If that ambulance is off to save our dignity, please tell them it's too late...
Dude I just figured out the mystery flavor of airhead is vodka sprite, no way i'm wrong
So I'm looking through your google history on your laptop and you have 'is ketchup even remotely nutritious' and 'alcohol with fewest calories but highest alcohol'. What new fad diet are you on because I feel like we could do this together.
She gave me a rubber ducky to make me feel better while I was throwing up.
Found your pants. They were stuffed in the tank of the toilet.
HE HAS A CHODE. LIFE IS NOT GOING TO BE EASY FOR HIM.
My Mom printed off all of my Augusts text messages. Apparently I've been drinking WAY too much and having an intermediate drug problem. I have to go home everyw weekend for the rest of the semester
You just referred to a pillow with a stolen bra strapped to it as "she". Let that sink in for a minute.

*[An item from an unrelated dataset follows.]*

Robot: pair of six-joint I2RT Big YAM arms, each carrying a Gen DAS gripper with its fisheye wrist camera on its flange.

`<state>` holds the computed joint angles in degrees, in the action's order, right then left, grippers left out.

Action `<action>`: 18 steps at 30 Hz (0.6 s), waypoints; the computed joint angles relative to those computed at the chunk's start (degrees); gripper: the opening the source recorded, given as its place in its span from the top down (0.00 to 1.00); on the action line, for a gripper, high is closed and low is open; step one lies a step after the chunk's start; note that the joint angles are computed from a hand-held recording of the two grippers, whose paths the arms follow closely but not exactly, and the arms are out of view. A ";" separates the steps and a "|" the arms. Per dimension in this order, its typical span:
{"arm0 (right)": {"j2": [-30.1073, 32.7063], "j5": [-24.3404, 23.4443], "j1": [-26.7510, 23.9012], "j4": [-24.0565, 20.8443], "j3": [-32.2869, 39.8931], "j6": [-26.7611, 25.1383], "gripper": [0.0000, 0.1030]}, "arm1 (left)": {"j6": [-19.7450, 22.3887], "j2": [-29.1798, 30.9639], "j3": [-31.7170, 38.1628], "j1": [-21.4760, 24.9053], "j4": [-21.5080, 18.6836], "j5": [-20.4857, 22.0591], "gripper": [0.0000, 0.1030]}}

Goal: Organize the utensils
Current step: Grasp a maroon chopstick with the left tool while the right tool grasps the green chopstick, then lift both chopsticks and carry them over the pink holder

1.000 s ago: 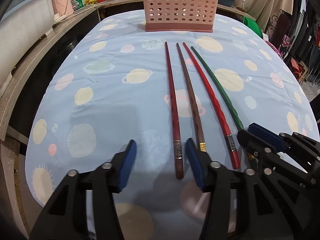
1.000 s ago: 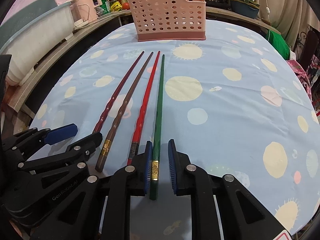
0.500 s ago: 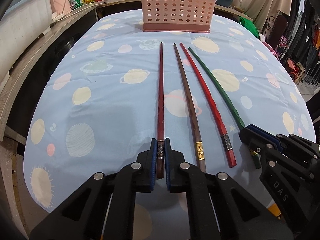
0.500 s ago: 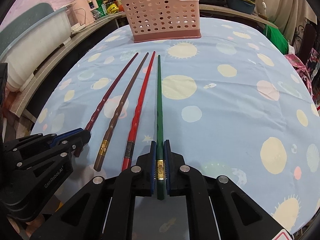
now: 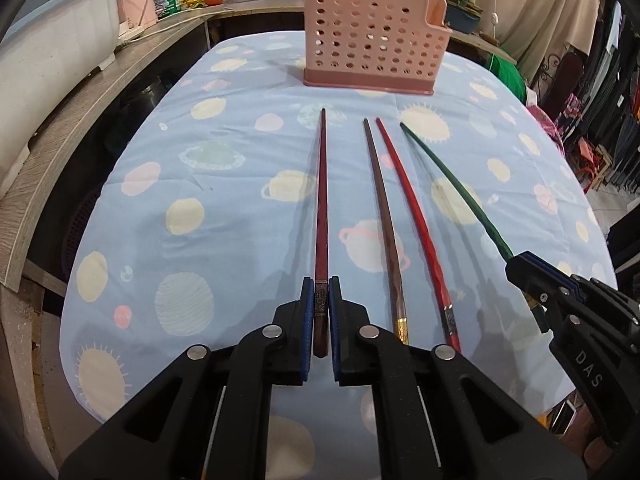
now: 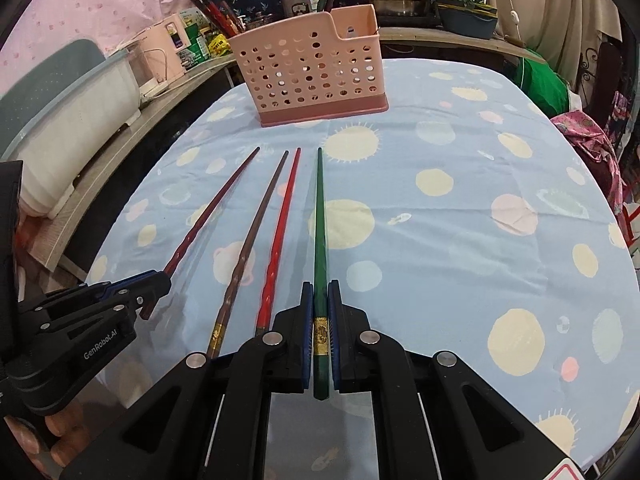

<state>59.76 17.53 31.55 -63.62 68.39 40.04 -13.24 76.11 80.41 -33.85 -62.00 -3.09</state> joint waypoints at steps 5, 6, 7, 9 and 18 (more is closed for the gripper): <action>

please come back they are interrogating me about masturbation
I woke up in my basement holding someone else's underwear and a bottle of mouthwash . I wish I could explain more than that but i can't remember ...
I'm literally trapped as the little spoon on a mattress on the floor of an unfinished basement with a professional athlete snoring in my hair
Please god tell me you aren't pregaming your date alone.
My manager gave me an envelope with money in it before he had vacation, and when I asked what it was for, he said it will be his bail money.
You need to get a passport so we can carry our bad decisions over the border
was that you i just saw walking down the street in only one heel smoking a cig yelling "hello sexuals" to everyone who passed??